Department of Watershed Sciences and the Ecology Center, Utah State University, 5210 Old Main Hill, Logan, Utah, 84322, USA.
School of Biology and Ecology, 5751 Murray Hall, Orono, Maine, 04469, USA.
Ecology. 2018 Nov;99(11):2467-2475. doi: 10.1002/ecy.2492. Epub 2018 Oct 5.
Consensus has emerged in the literature that increased biodiversity enhances the capacity of ecosystems to perform multiple functions. However, most biodiversity/ecosystem function studies focus on a single ecosystem, or on landscapes of homogenous ecosystems. Here, we investigate how increased landscape-level environmental dissimilarity may affect the relationship between different metrics of diversity (α, β, or γ) and ecosystem function. We produced a suite of simulated landscapes, each of which contained four experimental outdoor aquatic mesocosms. Differences in temperature and nutrient conditions of the mesocosms allowed us to simulate landscapes containing a range of within-landscape environmental heterogeneities. We found that the variation in ecosystem functions was primarily controlled by environmental conditions, with diversity metrics accounting for a smaller (but significant) amount of variation in function. When landscapes were more homogeneous, α, β, and γ diversity was not associated with differences in primary production, and only γ was associated with changes in decomposition. In these homogeneous landscapes, differences in these two ecosystem functions were most strongly related to nutrient and temperature conditions in the ecosystems. However, as landscape-level environmental dissimilarity increased, the relationship between α, β, or γ and ecosystem functions strengthened, with β being a greater predictor of variation in decomposition at the highest levels of environmental dissimilarity than α or γ. We propose that when all ecosystems in a landscape have similar environmental conditions, species sorting is likely to generate a single community composition that is well suited to those environmental conditions, β is low, and the efficiency of diversity-ecosystem function couplings is similar across communities. Under this low β, the effect of abiotic conditions on ecosystem function will be most apparent. However, when environmental conditions vary among ecosystems, species sorting pressures are different among ecosystems, producing different communities among locations in a landscape. These conditions lead to stronger relationships between β and the magnitude of ecosystem functions. Our results illustrate that abiotic conditions and the homogeneity of communities influence ecosystem function expressed at the landscape scale.

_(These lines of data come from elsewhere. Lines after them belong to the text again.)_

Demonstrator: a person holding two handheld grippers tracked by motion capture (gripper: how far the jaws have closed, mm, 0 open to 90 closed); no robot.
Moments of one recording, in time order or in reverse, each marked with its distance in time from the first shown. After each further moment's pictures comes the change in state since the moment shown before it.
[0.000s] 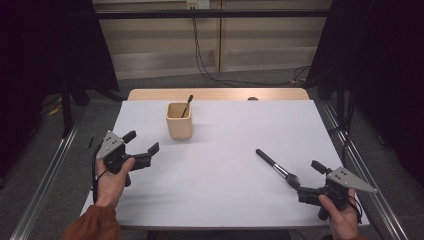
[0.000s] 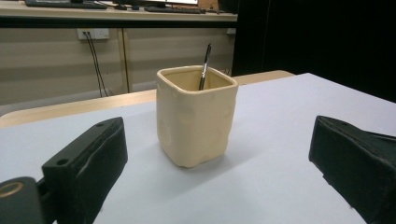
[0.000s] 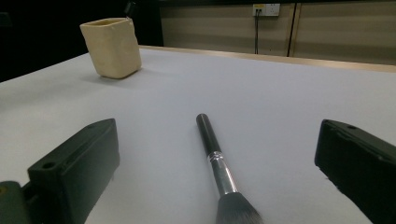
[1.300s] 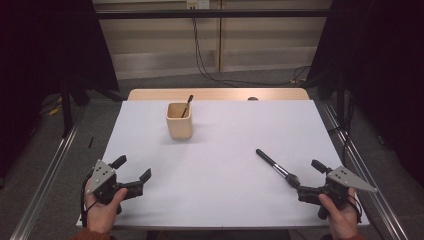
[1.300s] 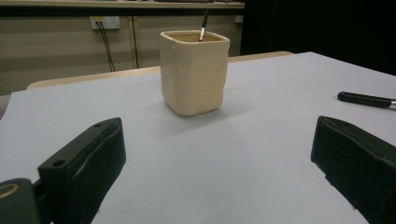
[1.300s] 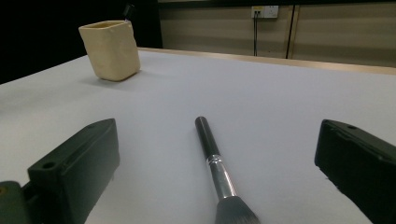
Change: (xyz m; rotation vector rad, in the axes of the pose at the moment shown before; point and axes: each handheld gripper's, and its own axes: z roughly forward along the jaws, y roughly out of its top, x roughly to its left) left arm -0.020 -0.040 -0.054 0.022 0.048 0.016; right arm 0.000 0.002 0.001 -0.013 -0.003 0.000
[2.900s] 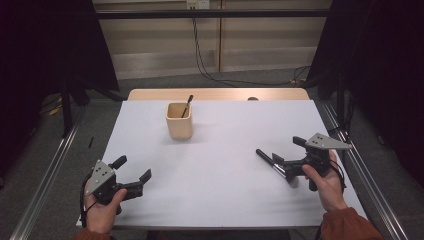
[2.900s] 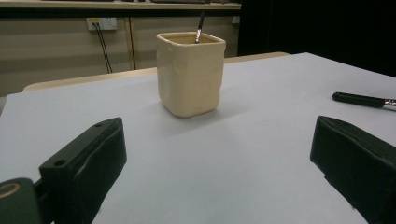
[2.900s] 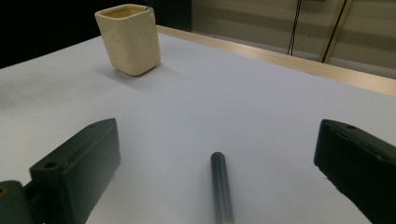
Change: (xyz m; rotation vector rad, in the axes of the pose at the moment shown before) left arm -0.001 0.001 -0.001 -0.001 -0.014 0.002; right arm -0.005 0.056 0.065 0.147 0.135 -0.085
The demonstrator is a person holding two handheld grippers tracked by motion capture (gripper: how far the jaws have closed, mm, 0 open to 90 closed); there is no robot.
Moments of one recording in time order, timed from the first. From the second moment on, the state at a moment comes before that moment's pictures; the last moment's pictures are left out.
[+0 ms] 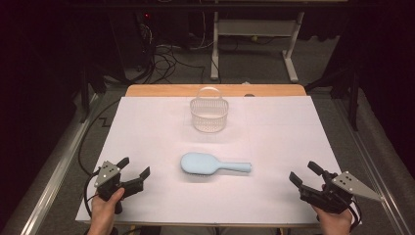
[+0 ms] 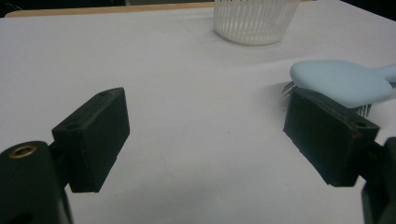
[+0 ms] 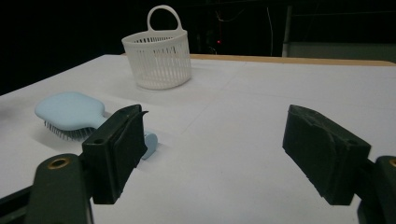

文献中已经达成共识,生物多样性的增加提高了生态系统执行多种功能的能力。然而,大多数生物多样性/生态系统功能研究都集中在单一生态系统或同质生态系统的景观上。在这里,我们研究了增加景观水平的环境异质性如何影响不同多样性指标(α、β或γ)与生态系统功能之间的关系。我们制作了一系列模拟景观,每个景观都包含四个实验性的户外水生中观。中观的温度和营养条件的差异使我们能够模拟包含一系列景观内环境异质性的景观。我们发现,生态系统功能的变化主要受环境条件控制,多样性指标对功能变化的解释较小(但具有统计学意义)。当景观更加同质时,α、β和γ多样性与初级生产力的差异无关,只有γ与分解的变化有关。在这些同质景观中,这两种生态系统功能的差异与生态系统中的养分和温度条件关系最密切。然而,随着景观水平环境异质性的增加,α、β或γ与生态系统功能之间的关系变得更强,β在环境异质性最高水平下对分解的变化的预测能力大于α或γ。我们提出,当景观中的所有生态系统都具有相似的环境条件时,物种分选很可能产生一种非常适合这些环境条件的单一群落组成,β较低,多样性-生态系统功能耦合的效率在各个群落中相似。在这种低β条件下,生物条件对生态系统功能的影响将最为明显。然而,当生态系统之间的环境条件发生变化时,物种分选压力在生态系统之间会有所不同,从而在景观中的不同位置产生不同的群落。这些条件导致β与生态系统功能幅度之间的关系更强。我们的结果表明,非生物条件和群落的同质性会影响景观尺度上表达的生态系统功能。